## Entries provided:
::::

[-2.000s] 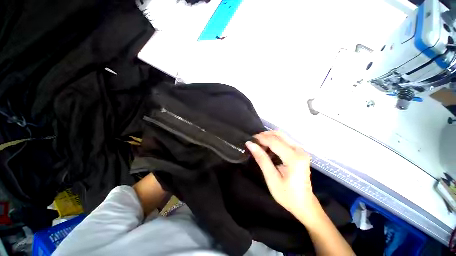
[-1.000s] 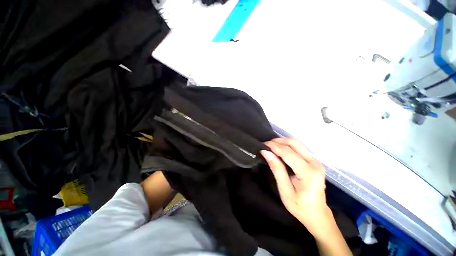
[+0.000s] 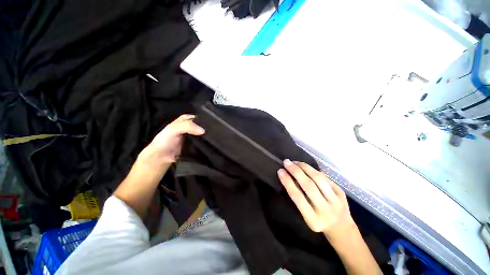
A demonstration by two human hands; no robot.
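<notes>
A black garment panel (image 3: 252,121) lies over the table's front edge and hangs into my lap. A folded dark layer with a thin grey line along its edge (image 3: 242,134) lies on it; no zipper teeth show. My left hand (image 3: 171,140) grips the layer's left end between thumb and fingers. My right hand (image 3: 317,198) holds the right end of the layer, fingertips at the end of the grey line.
The white sewing machine head (image 3: 456,80) stands at the right on the white table (image 3: 344,70). Blue tape (image 3: 274,27) is on the tabletop. Dark cloth (image 3: 96,59) fills the left. A blue plastic basket (image 3: 64,244) is low at the left, a yellow one (image 3: 84,205) beside it.
My left hand has come out from under the cloth and now grips its left end. The zipper teeth are now covered by the folded layer. The view has shifted, so the table sits further right.
</notes>
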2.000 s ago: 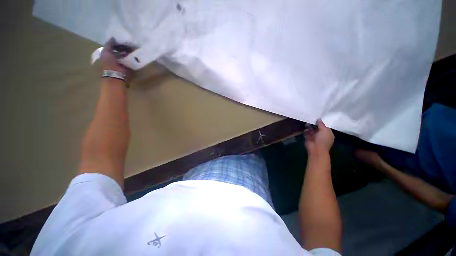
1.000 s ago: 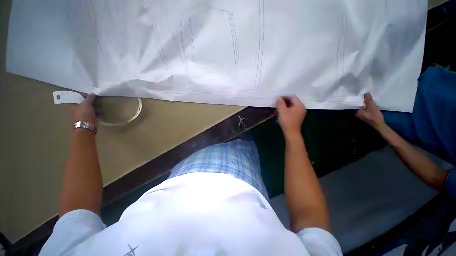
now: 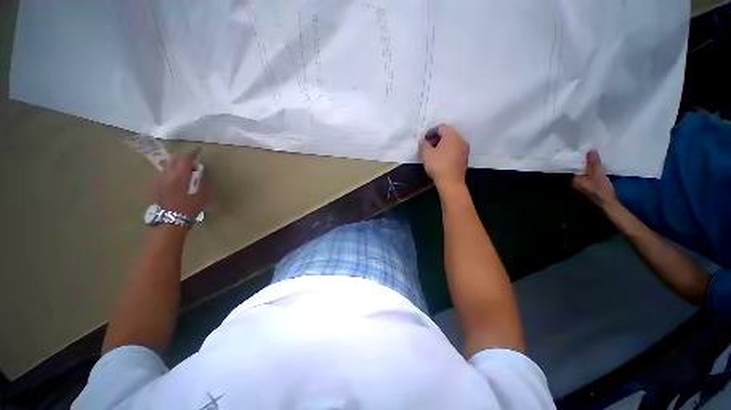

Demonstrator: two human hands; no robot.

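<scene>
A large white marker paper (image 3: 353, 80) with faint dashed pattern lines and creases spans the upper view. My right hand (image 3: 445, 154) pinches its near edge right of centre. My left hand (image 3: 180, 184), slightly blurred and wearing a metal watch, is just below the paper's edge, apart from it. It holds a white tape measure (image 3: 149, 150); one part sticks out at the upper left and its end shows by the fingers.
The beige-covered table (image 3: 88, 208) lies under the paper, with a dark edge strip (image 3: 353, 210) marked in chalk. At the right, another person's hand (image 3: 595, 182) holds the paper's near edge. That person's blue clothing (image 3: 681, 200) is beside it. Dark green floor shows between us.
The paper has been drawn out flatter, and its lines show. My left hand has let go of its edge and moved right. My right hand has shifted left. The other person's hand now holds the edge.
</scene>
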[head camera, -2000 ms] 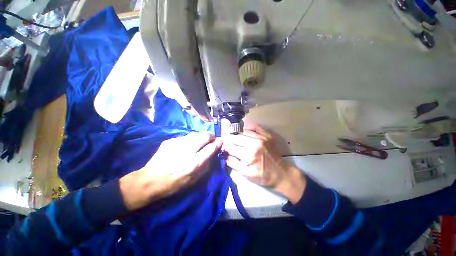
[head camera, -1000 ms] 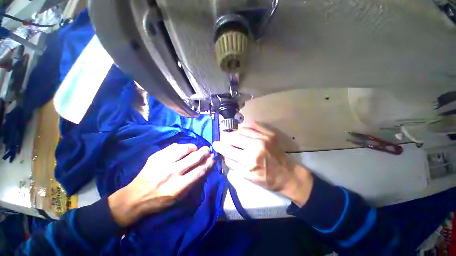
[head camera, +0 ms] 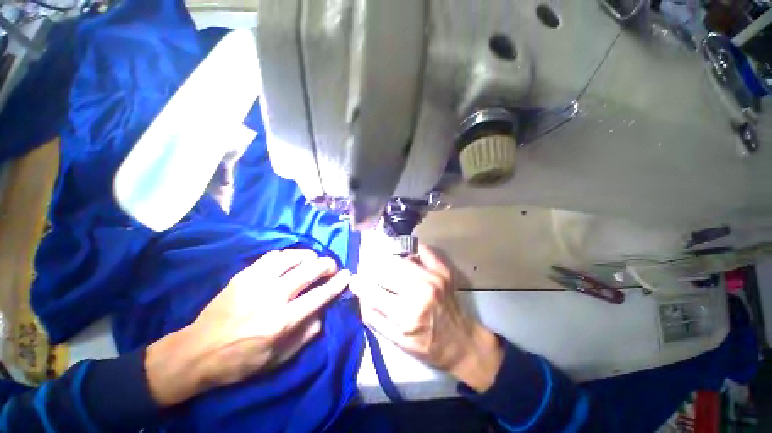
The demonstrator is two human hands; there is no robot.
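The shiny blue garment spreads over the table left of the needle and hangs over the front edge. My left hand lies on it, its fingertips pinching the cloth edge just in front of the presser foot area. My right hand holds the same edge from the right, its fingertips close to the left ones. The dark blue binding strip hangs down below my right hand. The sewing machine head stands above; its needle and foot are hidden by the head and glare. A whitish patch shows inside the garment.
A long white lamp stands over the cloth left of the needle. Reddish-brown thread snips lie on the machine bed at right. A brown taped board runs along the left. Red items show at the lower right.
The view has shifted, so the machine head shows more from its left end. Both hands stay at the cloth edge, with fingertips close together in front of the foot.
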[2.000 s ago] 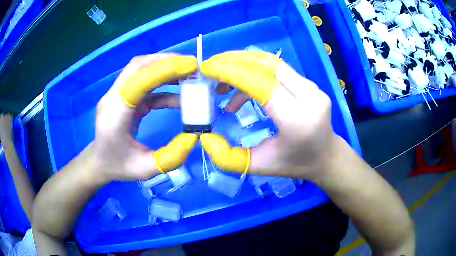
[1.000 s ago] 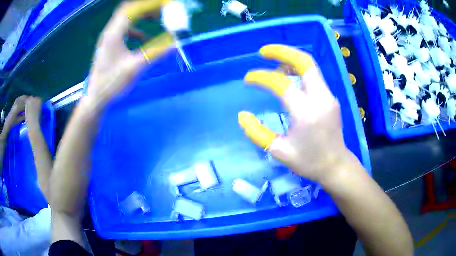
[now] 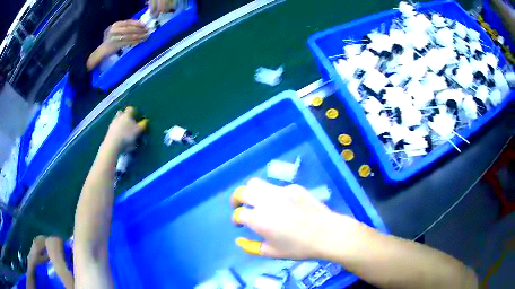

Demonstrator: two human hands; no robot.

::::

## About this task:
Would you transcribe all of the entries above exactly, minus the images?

## Solution to this task:
[-2.000s] 
[-1.000s] 
[+0.000s] 
A demonstration by two human hands; no robot.
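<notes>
A black garment panel (image 3: 252,121) lies over the table's front edge and hangs into my lap. A folded dark layer with a thin grey line along its edge (image 3: 242,134) lies on it; no zipper teeth show. My left hand (image 3: 171,140) grips the layer's left end between thumb and fingers. My right hand (image 3: 317,198) holds the right end of the layer, fingertips at the end of the grey line.
The white sewing machine head (image 3: 456,80) stands at the right on the white table (image 3: 344,70). Blue tape (image 3: 274,27) is on the tabletop. Dark cloth (image 3: 96,59) fills the left. A blue plastic basket (image 3: 64,244) is low at the left, a yellow one (image 3: 84,205) beside it.
My left hand has come out from under the cloth and now grips its left end. The zipper teeth are now covered by the folded layer. The view has shifted, so the table sits further right.
</notes>
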2.000 s ago: 
1.000 s ago: 
now: 

Demonstrator: two human hands; no robot.

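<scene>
A large white marker paper (image 3: 353, 80) with faint dashed pattern lines and creases spans the upper view. My right hand (image 3: 445, 154) pinches its near edge right of centre. My left hand (image 3: 180, 184), slightly blurred and wearing a metal watch, is just below the paper's edge, apart from it. It holds a white tape measure (image 3: 149, 150); one part sticks out at the upper left and its end shows by the fingers.
The beige-covered table (image 3: 88, 208) lies under the paper, with a dark edge strip (image 3: 353, 210) marked in chalk. At the right, another person's hand (image 3: 595, 182) holds the paper's near edge. That person's blue clothing (image 3: 681, 200) is beside it. Dark green floor shows between us.
The paper has been drawn out flatter, and its lines show. My left hand has let go of its edge and moved right. My right hand has shifted left. The other person's hand now holds the edge.
</scene>
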[head camera, -2000 ms] 
[head camera, -1000 ms] 
[head camera, +0 ms] 
The demonstrator is two human hands; there is no robot.
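The shiny blue garment spreads over the table left of the needle and hangs over the front edge. My left hand lies on it, its fingertips pinching the cloth edge just in front of the presser foot area. My right hand holds the same edge from the right, its fingertips close to the left ones. The dark blue binding strip hangs down below my right hand. The sewing machine head stands above; its needle and foot are hidden by the head and glare. A whitish patch shows inside the garment.
A long white lamp stands over the cloth left of the needle. Reddish-brown thread snips lie on the machine bed at right. A brown taped board runs along the left. Red items show at the lower right.
The view has shifted, so the machine head shows more from its left end. Both hands stay at the cloth edge, with fingertips close together in front of the foot.
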[2.000 s ago] 
[1.000 s ago] 
[now] 

Demonstrator: two human hands; no robot.

What came before makes up the full response.